> Work request:
The records below need to be printed in full. Keep each one exact.

(Extracted data entries)
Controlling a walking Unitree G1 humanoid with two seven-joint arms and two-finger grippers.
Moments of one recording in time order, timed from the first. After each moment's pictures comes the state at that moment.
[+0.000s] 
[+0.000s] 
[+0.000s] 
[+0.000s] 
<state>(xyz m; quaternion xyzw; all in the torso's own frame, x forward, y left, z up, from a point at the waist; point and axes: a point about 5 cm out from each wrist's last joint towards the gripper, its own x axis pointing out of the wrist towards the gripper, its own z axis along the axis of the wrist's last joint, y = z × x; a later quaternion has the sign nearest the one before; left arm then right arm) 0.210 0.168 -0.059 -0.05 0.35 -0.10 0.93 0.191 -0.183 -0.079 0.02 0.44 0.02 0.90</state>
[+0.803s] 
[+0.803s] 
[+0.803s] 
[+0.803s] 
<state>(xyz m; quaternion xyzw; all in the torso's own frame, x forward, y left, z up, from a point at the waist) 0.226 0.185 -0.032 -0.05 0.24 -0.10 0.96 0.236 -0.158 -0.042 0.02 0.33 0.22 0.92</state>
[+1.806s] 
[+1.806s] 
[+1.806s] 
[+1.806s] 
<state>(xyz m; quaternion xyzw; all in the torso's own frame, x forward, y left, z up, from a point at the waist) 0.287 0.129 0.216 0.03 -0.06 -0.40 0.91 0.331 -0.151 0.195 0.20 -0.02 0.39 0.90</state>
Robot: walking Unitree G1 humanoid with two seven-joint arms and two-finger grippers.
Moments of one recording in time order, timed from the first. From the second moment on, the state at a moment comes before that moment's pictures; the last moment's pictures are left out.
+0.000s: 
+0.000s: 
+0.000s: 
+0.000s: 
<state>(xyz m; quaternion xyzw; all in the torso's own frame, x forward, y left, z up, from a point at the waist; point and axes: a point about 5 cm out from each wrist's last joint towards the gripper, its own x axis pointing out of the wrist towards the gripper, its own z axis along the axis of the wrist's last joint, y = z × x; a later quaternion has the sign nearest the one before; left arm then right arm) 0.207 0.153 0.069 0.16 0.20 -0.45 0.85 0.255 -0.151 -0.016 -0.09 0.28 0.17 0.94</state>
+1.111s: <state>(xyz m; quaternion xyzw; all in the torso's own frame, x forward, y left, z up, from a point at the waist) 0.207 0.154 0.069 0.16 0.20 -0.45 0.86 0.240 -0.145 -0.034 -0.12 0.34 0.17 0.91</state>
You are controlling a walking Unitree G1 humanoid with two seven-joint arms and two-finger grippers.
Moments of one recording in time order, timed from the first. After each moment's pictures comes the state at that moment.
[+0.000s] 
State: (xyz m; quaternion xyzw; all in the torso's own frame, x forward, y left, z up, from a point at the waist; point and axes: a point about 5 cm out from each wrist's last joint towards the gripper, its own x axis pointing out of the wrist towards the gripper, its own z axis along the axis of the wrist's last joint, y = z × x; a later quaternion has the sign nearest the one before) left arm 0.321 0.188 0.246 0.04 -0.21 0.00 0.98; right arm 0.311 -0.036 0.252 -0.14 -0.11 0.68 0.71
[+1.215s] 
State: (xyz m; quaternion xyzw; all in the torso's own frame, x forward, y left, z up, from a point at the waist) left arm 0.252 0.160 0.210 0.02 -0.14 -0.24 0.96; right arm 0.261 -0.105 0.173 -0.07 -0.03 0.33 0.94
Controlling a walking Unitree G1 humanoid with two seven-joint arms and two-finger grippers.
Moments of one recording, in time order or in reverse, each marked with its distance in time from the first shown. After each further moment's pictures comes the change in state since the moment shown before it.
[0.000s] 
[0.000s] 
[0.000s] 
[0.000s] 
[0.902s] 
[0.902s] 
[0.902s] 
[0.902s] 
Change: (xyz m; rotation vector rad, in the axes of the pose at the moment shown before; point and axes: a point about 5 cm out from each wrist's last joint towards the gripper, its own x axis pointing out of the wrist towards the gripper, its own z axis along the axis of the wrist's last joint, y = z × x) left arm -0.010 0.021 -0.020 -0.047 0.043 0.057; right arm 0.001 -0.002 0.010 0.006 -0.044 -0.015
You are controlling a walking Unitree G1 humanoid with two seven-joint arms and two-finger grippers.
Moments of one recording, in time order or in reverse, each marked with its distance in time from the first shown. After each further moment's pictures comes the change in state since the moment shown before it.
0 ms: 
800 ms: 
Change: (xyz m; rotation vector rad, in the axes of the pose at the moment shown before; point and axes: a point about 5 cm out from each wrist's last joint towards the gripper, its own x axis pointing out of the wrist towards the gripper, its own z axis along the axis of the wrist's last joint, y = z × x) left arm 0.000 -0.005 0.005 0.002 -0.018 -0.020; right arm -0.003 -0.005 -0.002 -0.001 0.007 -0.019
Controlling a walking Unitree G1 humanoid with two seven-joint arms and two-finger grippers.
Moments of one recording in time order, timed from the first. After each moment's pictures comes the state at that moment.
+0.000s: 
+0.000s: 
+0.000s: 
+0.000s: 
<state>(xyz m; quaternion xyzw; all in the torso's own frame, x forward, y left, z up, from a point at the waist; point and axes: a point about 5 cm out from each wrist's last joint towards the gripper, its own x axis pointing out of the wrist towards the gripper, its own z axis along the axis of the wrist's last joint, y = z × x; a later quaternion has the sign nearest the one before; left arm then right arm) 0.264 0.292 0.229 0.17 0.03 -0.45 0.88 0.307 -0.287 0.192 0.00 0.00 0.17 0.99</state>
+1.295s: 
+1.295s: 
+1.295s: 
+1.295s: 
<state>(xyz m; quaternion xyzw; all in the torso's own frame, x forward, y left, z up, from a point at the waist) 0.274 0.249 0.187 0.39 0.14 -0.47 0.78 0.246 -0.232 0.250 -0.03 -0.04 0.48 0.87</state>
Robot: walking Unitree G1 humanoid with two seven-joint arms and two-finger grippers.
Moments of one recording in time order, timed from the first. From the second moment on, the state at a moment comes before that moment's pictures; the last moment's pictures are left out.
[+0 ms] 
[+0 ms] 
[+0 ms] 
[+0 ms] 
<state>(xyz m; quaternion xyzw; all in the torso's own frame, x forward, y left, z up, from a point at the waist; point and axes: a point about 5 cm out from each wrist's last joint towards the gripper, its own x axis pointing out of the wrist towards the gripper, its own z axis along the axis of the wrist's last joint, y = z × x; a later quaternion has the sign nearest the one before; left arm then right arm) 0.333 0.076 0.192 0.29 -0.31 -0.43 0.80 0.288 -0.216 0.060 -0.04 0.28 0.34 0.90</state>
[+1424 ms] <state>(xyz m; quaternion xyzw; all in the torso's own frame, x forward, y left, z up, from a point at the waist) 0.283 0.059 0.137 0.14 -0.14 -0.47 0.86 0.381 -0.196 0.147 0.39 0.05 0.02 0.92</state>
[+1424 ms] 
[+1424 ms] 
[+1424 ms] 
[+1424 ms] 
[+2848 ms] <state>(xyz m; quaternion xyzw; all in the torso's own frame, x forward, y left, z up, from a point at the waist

> Your solution:
Controlling a walking Unitree G1 humanoid with two seven-joint arms and two-finger grippers.
Moments of one recording in time order, timed from the first. After each moment's pictures comes the state at that moment.
[+0.000s] 
[+0.000s] 
[+0.000s] 
[+0.000s] 
<state>(xyz m; quaternion xyzw; all in the torso's own frame, x forward, y left, z up, from a point at the waist; point and axes: a point about 5 cm out from each wrist's last joint towards the gripper, its own x axis pointing out of the wrist towards the gripper, its own z axis along the axis of the wrist's last joint, y = z × x; a later quaternion has the sign nearest the one before; left arm then right arm) 0.210 0.168 -0.059 -0.05 0.35 -0.10 0.93 0.191 -0.183 -0.079 0.02 0.44 0.02 0.90</state>
[+0.803s] 
[+0.803s] 
[+0.803s] 
[+0.803s] 
<state>(xyz m; quaternion xyzw; all in the torso's own frame, x forward, y left, z up, from a point at the waist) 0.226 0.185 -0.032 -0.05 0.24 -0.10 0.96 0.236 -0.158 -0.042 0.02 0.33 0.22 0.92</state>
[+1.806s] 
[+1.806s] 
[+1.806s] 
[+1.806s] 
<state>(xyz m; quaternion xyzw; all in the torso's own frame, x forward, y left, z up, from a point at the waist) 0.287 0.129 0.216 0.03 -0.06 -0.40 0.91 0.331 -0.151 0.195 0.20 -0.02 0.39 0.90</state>
Robot: walking Unitree G1 humanoid with two seven-joint arms and two-finger grippers.
Moments of one recording in time order, timed from the first. From the second moment on, the state at a moment comes before that moment's pictures; the last moment's pictures are left out.
+0.000s: 
+0.000s: 
+0.000s: 
+0.000s: 
<state>(xyz m; quaternion xyzw; all in the torso's own frame, x forward, y left, z up, from a point at the waist; point and axes: a point about 5 cm out from each wrist's last joint towards the gripper, its own x axis pointing out of the wrist towards the gripper, its own z axis along the axis of the wrist's last joint, y = z × x; a later quaternion has the sign nearest the one before; left arm then right arm) 0.207 0.153 0.069 0.16 0.20 -0.45 0.85 0.255 -0.151 -0.016 -0.09 0.28 0.17 0.94</state>
+1.111s: <state>(xyz m; quaternion xyzw; all in the torso's own frame, x forward, y left, z up, from a point at the waist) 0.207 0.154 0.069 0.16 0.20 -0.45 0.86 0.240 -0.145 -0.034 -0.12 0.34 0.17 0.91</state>
You are controlling a walking Unitree G1 humanoid with two seven-joint arms and two-finger grippers.
Moments of one recording in time order, timed from the first. After each moment's pictures comes the state at that moment.
[+0.000s] 
State: (xyz m; quaternion xyzw; all in the torso's own frame, x forward, y left, z up, from a point at the waist; point and axes: a point about 5 cm out from each wrist's last joint towards the gripper, its own x axis pointing out of the wrist towards the gripper, its own z axis along the axis of the wrist's last joint, y = z × x; a later quaternion has the sign nearest the one before) left arm 0.321 0.188 0.246 0.04 -0.21 0.00 0.98; right arm 0.311 -0.036 0.252 -0.14 -0.11 0.68 0.71
[+1.215s] 
State: (xyz m; quaternion xyzw; all in the torso's own frame, x forward, y left, z up, from a point at the waist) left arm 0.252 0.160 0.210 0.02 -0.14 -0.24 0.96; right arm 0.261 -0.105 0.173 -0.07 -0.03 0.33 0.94
Controlling a walking Unitree G1 humanoid with two seven-joint arms and two-finger grippers.
Moments of one recording, in time order or in reverse, each marked with its distance in time from the first shown. After each further moment's pictures comes the change in state since the moment shown before it.
[0.000s] 
[0.000s] 
[0.000s] 
[0.000s] 
[0.902s] 
[0.902s] 
[0.902s] 
[0.902s] 
Change: (xyz m; rotation vector rad, in the axes of the pose at the moment shown before; point and axes: a point about 5 cm out from each wrist's last joint towards the gripper, its own x axis pointing out of the wrist towards the gripper, its own z axis along the axis of the wrist's last joint, y = z × x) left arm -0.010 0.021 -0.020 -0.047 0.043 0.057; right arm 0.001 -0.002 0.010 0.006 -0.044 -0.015
You are controlling a walking Unitree G1 humanoid with two seven-joint arms and two-finger grippers.
Moments of one recording, in time order or in reverse, each marked with its distance in time from the first shown. After each further moment's pictures comes the change in state since the moment shown before it.
0 ms: 
800 ms: 
Change: (xyz m; rotation vector rad, in the axes of the pose at the moment shown before; point and axes: a point about 5 cm out from each wrist's last joint towards the gripper, its own x axis pointing out of the wrist towards the gripper, its own z axis along the axis of the wrist's last joint, y = z × x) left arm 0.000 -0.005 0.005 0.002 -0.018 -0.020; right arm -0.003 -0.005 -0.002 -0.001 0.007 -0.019
Controlling a walking Unitree G1 humanoid with two seven-joint arms and two-finger grippers.
Moments of one recording in time order, timed from the first. After each moment's pictures comes the state at that moment.
+0.000s: 
+0.000s: 
+0.000s: 
+0.000s: 
<state>(xyz m; quaternion xyzw; all in the torso's own frame, x forward, y left, z up, from a point at the waist; point and axes: a point about 5 cm out from each wrist's last joint towards the gripper, its own x axis pointing out of the wrist towards the gripper, its own z axis along the axis of the wrist's last joint, y = z × x; a later quaternion has the sign nearest the one before; left arm then right arm) 0.264 0.292 0.229 0.17 0.03 -0.45 0.88 0.307 -0.287 0.192 0.00 0.00 0.17 0.99</state>
+1.295s: 
+1.295s: 
+1.295s: 
+1.295s: 
<state>(xyz m; quaternion xyzw; all in the torso's own frame, x forward, y left, z up, from a point at the waist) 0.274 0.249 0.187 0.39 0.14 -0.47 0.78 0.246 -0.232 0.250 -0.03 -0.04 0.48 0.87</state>
Robot: walking Unitree G1 humanoid with two seven-joint arms and two-finger grippers.
Moments of one recording in time order, timed from the first. From the second moment on, the state at a moment comes before that moment's pictures; the last moment's pictures are left out.
[+0 ms] 
[+0 ms] 
[+0 ms] 
[+0 ms] 
<state>(xyz m; quaternion xyzw; all in the torso's own frame, x forward, y left, z up, from a point at the waist; point and axes: a point about 5 cm out from each wrist's last joint towards the gripper, its own x axis pointing out of the wrist towards the gripper, its own z axis along the axis of the wrist's last joint, y = z × x; a later quaternion has the sign nearest the one before; left arm then right arm) 0.333 0.076 0.192 0.29 -0.31 -0.43 0.80 0.288 -0.216 0.060 -0.04 0.28 0.34 0.90</state>
[+1424 ms] <state>(xyz m; quaternion xyzw; all in the torso's own frame, x forward, y left, z up, from a point at the waist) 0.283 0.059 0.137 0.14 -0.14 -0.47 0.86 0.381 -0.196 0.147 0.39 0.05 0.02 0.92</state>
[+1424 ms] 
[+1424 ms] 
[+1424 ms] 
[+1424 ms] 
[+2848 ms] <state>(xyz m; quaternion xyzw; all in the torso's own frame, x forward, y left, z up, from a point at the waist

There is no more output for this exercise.